A hat-trick of childcare policies are being rolled out this Autumn. But is the current approach an expensive own goal?

Published on Tax and Welfare

Childcare support is all the rage. As well as being the focus of one of the key policy announcements at Labour Conference this week, the government is rolling out not one but three new policies this Autumn. Even in these austere times, the government is spending £2bn on the introduction of Tax Free Childcare and an extra 15 free hours for working parents of 3 and 4 year olds. And as the rollout of Universal Credit (UC) is ramped up, many more low income families will find that 85 per cent of their costs will be covered by their new UC award.

So far so ambitious. And a sign of the importance recognised by all parties of providing affordable childcare. But it is important to ask whether the current approach of extending several overlapping childcare schemes is resulting in support being targeted where it is most needed, and where it leaves work incentives for many parents. These schemes have gradually evolved since the late-1990s, when very little assistance existed at all. But ad hoc boosts to these policies is placing pressure on a now creaking system. So where are the crunch points, and how can it be fixed?

First there is the question of who are the main beneficiaries of this approach. Around three-quarters of the additional spend on extending free hours to three and four year olds this Autumn will go to the richest half of households. In part this is an inevitable outcome when focusing support on working households, especially dual earners.

Furthermore, lower income families on tax credits or Universal Credit (UC) can’t get further support from the new Tax Free Childcare policy at all. In practice families on these benefits also won’t get much benefit from the 30 free hours either as they already have at least 70 per cent of their costs covered through the childcare element of Working Tax Credit (rising to 85 per cent under UC).

A working family on the minimum wage in receipt of tax credits could gain by only £15 a week from the extra 15 free hours. That could fall to as little as £5 if they also claim Housing Benefit – an increasingly likely occurrence with more young families in the private rented sector. But why is this an issue if lower earners already receive so much support?
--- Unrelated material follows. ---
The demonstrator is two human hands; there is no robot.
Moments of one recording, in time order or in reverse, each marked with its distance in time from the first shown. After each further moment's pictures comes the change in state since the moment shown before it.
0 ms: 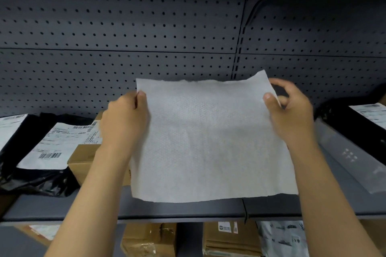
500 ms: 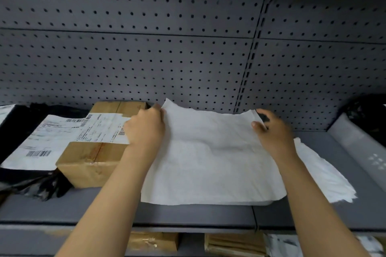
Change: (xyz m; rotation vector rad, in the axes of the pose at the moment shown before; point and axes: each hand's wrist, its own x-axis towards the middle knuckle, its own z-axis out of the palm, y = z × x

That takes us to the second issue – work incentives. Childcare is expensive regardless of your earnings, but what you end up taking home matters. Taking the average cost of childcare at £4.65 an hour, our analysis shows that a worker on the National Living Wage entitled to tax credits will be only 63p better off for an additional hour they work. Contrast that to a median earner with Tax Free Childcare – they would be £4.55 better off an hour. These big differences affect people’s work incentives. For many low-income families with pre-school age children there is very little incentive to progress at work.

Those low gains from working more hours could mean many try to find hours of work that simply match free provision. That equates to around 25 hours a week if you factor in travel time. If parents of young children find themselves trapped in poorly paid part-time work it can have a lasting negative impact on their chances of earning more over the rest of their life.

The additional free hours also looks set to do more to reduce costs for existing working parents rather than encouraging more parents into work. The original 15 hours of free childcare, while an important step to boost childcare provision with astonishingly high near universal take-up, actually did relatively little to boost labour supply, it tended instead to simply reduce costs for parents already using childcare to work.

Allowing parents to start accessing regular and stable childcare whatever their work status (as we do at the point that children start school) is associated with more mums working. Providing more free hours to pre-school children on a similar basis might therefore prove to be more effective in terms of boosting employment if that is the key policy objective. However, this would cost more and there are questions about the extent to which work decisions are tied into cultural norms. Labour’s proposal for universally available childcare for 2-4 year olds may be an attempt to address this issue but the recent history of childcare policy reminds us we’ll need more detail on the delivery and funding of any new policy.

It is encouraging that both parties recognise the importance of childcare and are committed to putting new funding in place. But the problems that are already bubbling up – from the risk of undersupply of new free places, possible price rises to cover funding shortfalls – show that expanding on existing policy isn’t necessarily the best way to help parents and childcare providers.

New thinking is needed on childcare. The ultimate aim should be for a simplified childcare system with clear dual aims to support child development and parental employment, rather than another decade of a hotchpotch of opportunistic tweaks and expansions.